“下次一定带。”
“下次不要忘了——”苏婉的声音轻下去,头也低下去,“我知道帮不上你太多。但你好歹让我做点能做的。”
沈秋蝉在旁边哼了一声:“别矫情。他这人吃硬不吃软。”
朱斌看着她。
“你倒是不矫情。”
“我矫情什么?”沈秋蝉毫不示弱,“打了一拳,够了。活着回来就是本事。下次去打什么妖兽带上我——土属体质扛得住。”
“不带。”
“为什么?”
“练气四层中期。连铁脊狼的牙都扛不住一下。”朱斌的话很难听却也是事实,“等你到了铜皮境再说。”
沈秋蝉不说话了。她的嘴唇抿成一条线——不是生气,是认。体修最清楚实力差距。练气四层中期在练气九层的铁脊狼面前,确实扛不住一下。
朱斌从怀中取出几张符纸放在桌上。
“林若溪新画的探测符。能搜血炼功法波动。你们明天带人在外门西侧排查黑风寨的据点。具体怎么做,林若溪会跟你们说。”
苏婉拿起探测符看了看:“黑风寨——段横那边?”
“对。段横亲自破了藏经阁地库,偷了五雷天心拓片。他在找残片真伪的验证方法。外门可能还有他的眼线。排查出来之后不要动手——锁定位置,等内门调人。”
苏婉点了点头,将探测符收好。沈秋蝉在旁边默默听着这些,忽然问了一句:“段横如果直接来宗门找晴师姐呢?”
“他现在不会直接来。残片还没集齐,地宫主殿还进不去。”朱斌说,“但你们排查的时候要多个心眼——外围线人数量可能比他明面上的人手多。碎石坡里如果出现陌生脸孔,第一时间告诉我。”
“行。”沈秋蝉活动了一下手腕,“排查的时候我跟苏婉一组。”
“为什么?”
“她体弱,我扛得住。”沈秋蝉理所当然地说,“你刚才说的——练气四层中期扛不住铁脊狼的牙。

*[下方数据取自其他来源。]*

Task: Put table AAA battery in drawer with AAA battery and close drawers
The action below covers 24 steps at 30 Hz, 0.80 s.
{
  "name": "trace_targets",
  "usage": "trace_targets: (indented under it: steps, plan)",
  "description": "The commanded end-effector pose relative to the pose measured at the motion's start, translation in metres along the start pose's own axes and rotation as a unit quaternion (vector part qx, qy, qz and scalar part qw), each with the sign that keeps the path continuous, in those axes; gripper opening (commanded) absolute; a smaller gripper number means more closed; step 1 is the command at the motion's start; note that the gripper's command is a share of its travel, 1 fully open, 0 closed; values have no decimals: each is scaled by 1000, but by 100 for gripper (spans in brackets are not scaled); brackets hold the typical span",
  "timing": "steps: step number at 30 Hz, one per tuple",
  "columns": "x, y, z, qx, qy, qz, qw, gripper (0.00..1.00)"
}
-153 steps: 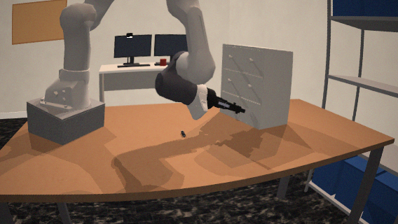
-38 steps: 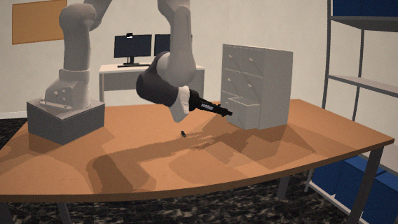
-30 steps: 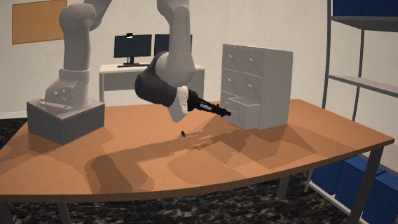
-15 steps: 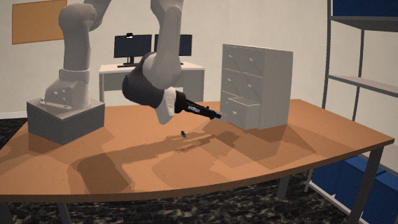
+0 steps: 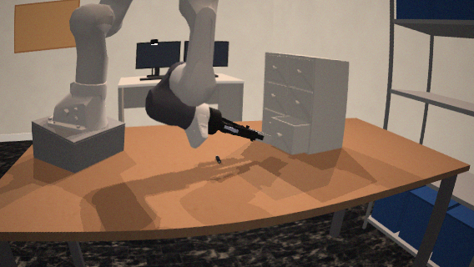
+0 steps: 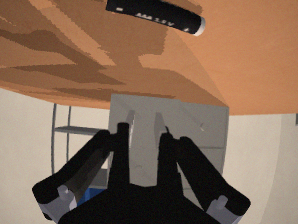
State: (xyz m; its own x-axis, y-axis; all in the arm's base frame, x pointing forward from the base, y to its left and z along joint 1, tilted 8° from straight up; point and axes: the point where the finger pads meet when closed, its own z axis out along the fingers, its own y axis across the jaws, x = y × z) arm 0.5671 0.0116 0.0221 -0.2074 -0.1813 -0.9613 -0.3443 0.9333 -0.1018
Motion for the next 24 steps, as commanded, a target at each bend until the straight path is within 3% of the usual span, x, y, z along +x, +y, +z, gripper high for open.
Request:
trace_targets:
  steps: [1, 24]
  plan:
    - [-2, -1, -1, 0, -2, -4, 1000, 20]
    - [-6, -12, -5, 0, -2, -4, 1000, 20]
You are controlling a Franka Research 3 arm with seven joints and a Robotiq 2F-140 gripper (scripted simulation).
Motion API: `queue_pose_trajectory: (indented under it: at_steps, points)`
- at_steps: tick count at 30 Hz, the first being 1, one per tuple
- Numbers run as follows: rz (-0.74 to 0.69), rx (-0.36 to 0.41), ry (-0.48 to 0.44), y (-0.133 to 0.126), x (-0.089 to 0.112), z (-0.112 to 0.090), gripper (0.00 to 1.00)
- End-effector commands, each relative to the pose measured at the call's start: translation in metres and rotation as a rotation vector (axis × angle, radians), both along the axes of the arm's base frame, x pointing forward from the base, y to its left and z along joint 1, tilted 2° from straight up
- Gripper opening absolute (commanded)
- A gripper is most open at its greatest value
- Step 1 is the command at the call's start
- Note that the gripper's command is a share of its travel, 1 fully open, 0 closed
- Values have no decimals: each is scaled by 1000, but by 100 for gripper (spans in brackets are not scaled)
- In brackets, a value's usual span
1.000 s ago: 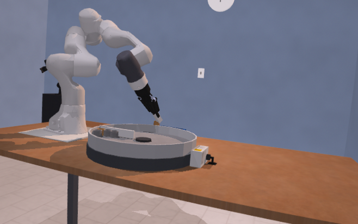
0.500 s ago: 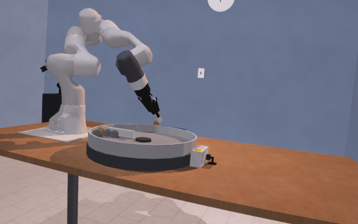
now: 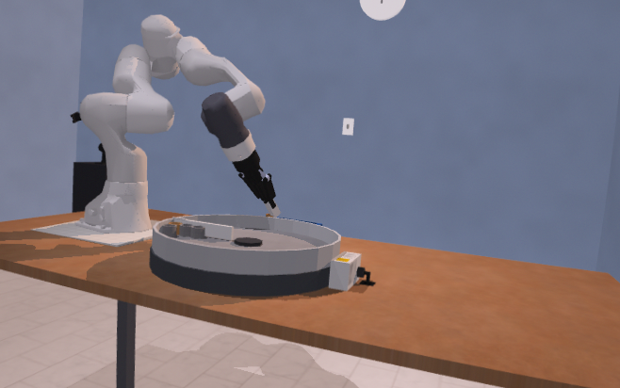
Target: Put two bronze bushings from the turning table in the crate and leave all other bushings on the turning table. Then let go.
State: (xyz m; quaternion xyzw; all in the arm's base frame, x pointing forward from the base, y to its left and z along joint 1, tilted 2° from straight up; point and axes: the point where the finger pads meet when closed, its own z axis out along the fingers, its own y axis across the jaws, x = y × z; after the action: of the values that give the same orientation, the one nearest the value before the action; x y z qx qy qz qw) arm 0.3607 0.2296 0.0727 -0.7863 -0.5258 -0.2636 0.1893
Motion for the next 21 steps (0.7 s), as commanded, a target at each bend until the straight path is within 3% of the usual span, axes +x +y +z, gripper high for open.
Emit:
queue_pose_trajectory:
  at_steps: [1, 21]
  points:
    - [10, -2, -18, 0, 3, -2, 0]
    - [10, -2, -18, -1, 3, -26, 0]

但扛筑基以下的修士偷袭还是可以的。”
朱斌没有反驳。
沈秋蝉这话不是逞强。
土属性体修在防御力上是同阶最强的,练气四层中期的沈秋蝉,肉身防御已经接近普通练气六层修士的水平。
在外围排查黑风寨线人,她的确是最合适的人选。
“明天开始排查。每半天汇总一次。有任何异常就加急通报——不要自己上。”朱斌的目光在两个姑娘脸上掠了一遍,“这是情报活,不是拼命活。”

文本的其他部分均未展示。